With the pictures excluded, repeat every entry exactly.

Entries supplied:
____________
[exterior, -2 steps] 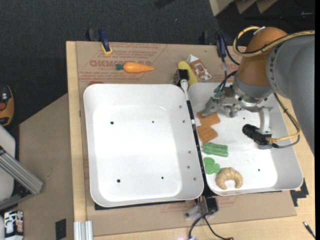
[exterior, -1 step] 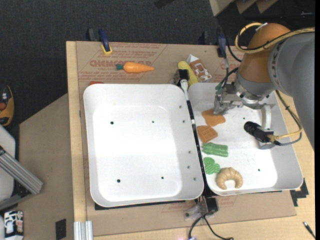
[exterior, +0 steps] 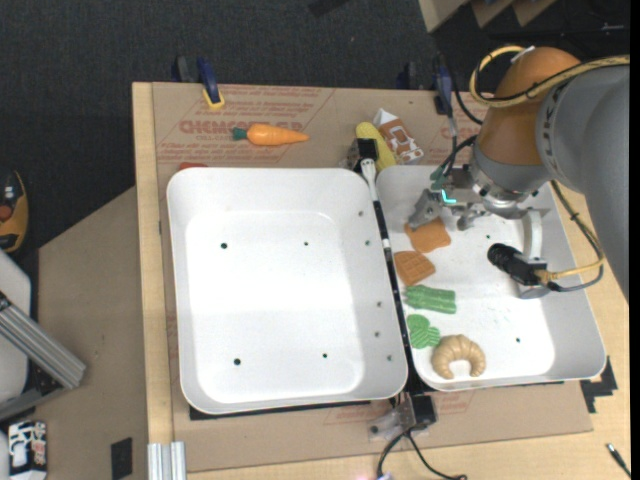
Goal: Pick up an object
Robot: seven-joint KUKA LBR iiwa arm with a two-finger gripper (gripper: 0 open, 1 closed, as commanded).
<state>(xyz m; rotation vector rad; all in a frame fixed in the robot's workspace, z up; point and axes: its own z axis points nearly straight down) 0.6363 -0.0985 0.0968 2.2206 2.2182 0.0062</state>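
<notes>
2 white bins sit side by side; the right bin (exterior: 560,353) is the landmark. Inside it, near its far-left corner, the gripper (exterior: 440,206) hangs above an orange slice (exterior: 431,237); whether it grips anything cannot be told. A croissant (exterior: 458,355) lies at the bin's near edge.

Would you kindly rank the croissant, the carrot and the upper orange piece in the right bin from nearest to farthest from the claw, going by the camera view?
Measured from the claw:
1. Upper orange piece, just below the claw in the right bin.
2. Croissant, at that bin's near edge, well below the claw.
3. Carrot, outside the bins on the cardboard, far to the left in the picture.
</notes>
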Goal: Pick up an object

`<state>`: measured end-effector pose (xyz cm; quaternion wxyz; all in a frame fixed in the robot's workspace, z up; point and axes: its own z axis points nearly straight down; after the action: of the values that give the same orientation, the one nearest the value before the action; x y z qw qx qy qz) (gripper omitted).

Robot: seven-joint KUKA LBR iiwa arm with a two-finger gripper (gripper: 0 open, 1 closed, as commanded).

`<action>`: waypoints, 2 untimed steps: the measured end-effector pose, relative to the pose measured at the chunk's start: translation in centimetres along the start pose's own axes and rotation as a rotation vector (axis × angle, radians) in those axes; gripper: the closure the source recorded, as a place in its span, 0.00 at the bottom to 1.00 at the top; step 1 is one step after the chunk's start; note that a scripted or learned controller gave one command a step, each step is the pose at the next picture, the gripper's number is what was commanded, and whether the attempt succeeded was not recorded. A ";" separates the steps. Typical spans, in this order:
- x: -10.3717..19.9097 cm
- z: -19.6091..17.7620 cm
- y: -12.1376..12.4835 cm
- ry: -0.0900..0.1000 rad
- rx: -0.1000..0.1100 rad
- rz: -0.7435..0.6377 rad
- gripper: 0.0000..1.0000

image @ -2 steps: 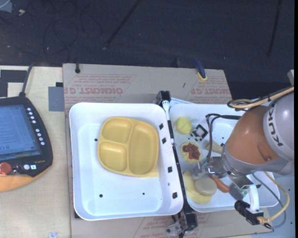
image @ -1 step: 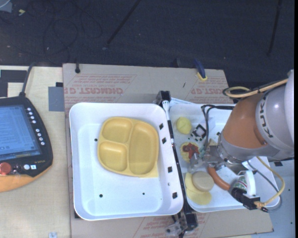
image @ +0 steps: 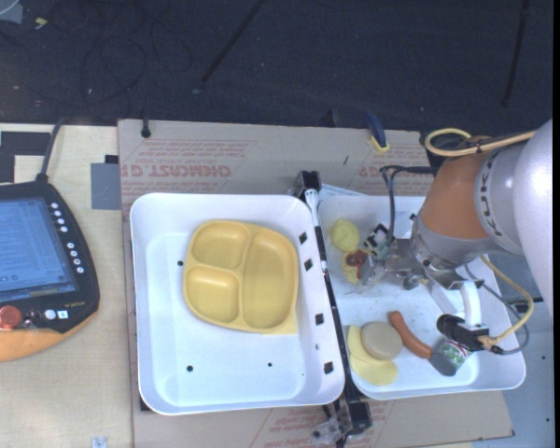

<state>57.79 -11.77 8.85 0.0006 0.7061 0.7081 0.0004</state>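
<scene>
Yellow and three-part, a plate (image: 242, 274) lies in the left bin (image: 159, 362). The arm (image: 485, 203) reaches into the right bin (image: 504, 376), its pincer (image: 371, 258) low over the back left corner, just beside a yellow ball (image: 344, 234) and a small red piece (image: 354, 259); whether it is wide or narrow I cannot tell. Nearer the front lie a grey disc (image: 381, 340) on a yellow slab (image: 373, 367), an orange sausage (image: 409, 334) and a dark lump (image: 448, 355). A tablet (image: 28, 259) rests on the worktop (image: 103, 399) at left
</scene>
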 end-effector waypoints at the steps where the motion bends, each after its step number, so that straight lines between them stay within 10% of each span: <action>1: 1.3 0.1 6.6 0.001 0.013 0.003 0.00; 2: 1.3 -0.8 6.4 0.002 0.012 0.001 1.00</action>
<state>64.22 -10.43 9.69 -0.0042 0.7063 0.7079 -0.0032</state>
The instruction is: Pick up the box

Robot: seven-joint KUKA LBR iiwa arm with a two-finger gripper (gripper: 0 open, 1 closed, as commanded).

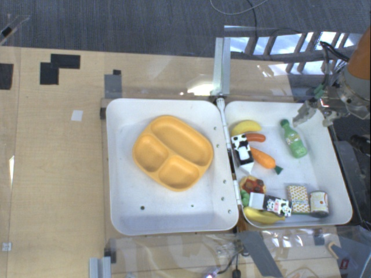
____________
Exercise result:
[exterior, -2 steps] 
[exterior, -1 step] 
[exterior, +0 steps] 
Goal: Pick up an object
Robot: seven-joint KUKA LBR iiwa arm with a two-finger gripper (gripper: 0 open, 1 closed, as commanded).
<state>(xyz m; rotation vector rad; all in a frame fixed in the robot's workspace, z up; point and axes: its own z axis points nearly straight down) 0.6363 -0.0985 0.0968 2.2206 2.2182 0.0062</state>
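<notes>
2 white bins sit side by side; the right bin (exterior: 560,353) is the landmark. Inside it, near its far-left corner, the gripper (exterior: 440,206) hangs above an orange slice (exterior: 431,237); whether it grips anything cannot be told. A croissant (exterior: 458,355) lies at the bin's near edge.

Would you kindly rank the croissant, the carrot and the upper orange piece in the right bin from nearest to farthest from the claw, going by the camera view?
Measured from the claw:
1. Upper orange piece, just below the claw in the right bin.
2. Croissant, at that bin's near edge, well below the claw.
3. Carrot, outside the bins on the cardboard, far to the left in the picture.
</notes>
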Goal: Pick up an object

`<state>`: measured end-effector pose (xyz cm; quaternion wxyz; all in a frame fixed in the robot's workspace, z up; point and axes: its own z axis points nearly straight down; after the action: of the values that give the same orientation, the one nearest the value before the action; x y z qw qx qy qz) (gripper omitted).

Robot: seven-joint KUKA LBR iiwa arm with a two-finger gripper (gripper: 0 open, 1 closed, as commanded).

`<action>`: waypoints, 2 untimed steps: the measured end-effector pose, relative to the pose measured at the chunk's start: translation in centimetres along the start pose's own axes and rotation as a rotation vector (axis × angle, radians) in those axes; gripper: the closure the source recorded, as a place in its span, 0.00 at the bottom to 1.00 at the top; step 1 is one step after the chunk's start; note that a scripted or learned controller gave one command a step, each step is the pose at the next picture, the gripper's number is what was commanded, and whether the attempt succeeded was not recorded. A ";" separates the steps. Typical spans, in this order:
- x: -10.3717..19.9097 cm
- z: -19.6091..17.7620 cm
- y: -12.1376..12.4835 cm
- ry: -0.0900..0.1000 rad
- rx: -0.1000..0.1100 rad
- rz: -0.7435..0.6377 rad
- gripper: 0.0000..1.0000

image @ -2 steps: 
image @ -1 step: 
image @ +0 steps: 

<state>57.79 -11.77 8.85 0.0006 0.7061 0.7081 0.0004</state>
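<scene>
Yellow and three-part, a plate (image: 242, 274) lies in the left bin (image: 159, 362). The arm (image: 485, 203) reaches into the right bin (image: 504, 376), its pincer (image: 371, 258) low over the back left corner, just beside a yellow ball (image: 344, 234) and a small red piece (image: 354, 259); whether it is wide or narrow I cannot tell. Nearer the front lie a grey disc (image: 381, 340) on a yellow slab (image: 373, 367), an orange sausage (image: 409, 334) and a dark lump (image: 448, 355). A tablet (image: 28, 259) rests on the worktop (image: 103, 399) at left
</scene>
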 end-effector waypoints at the steps where the motion bends, each after its step number, so that straight lines between them stay within 10% of each span: <action>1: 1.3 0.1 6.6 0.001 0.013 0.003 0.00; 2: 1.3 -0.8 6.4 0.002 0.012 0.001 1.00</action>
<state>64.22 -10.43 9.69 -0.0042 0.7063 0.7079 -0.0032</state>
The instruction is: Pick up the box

Robot: seven-joint KUKA LBR iiwa arm with a two-finger gripper (gripper: 0 open, 1 closed, as commanded).

No more is needed for this exercise.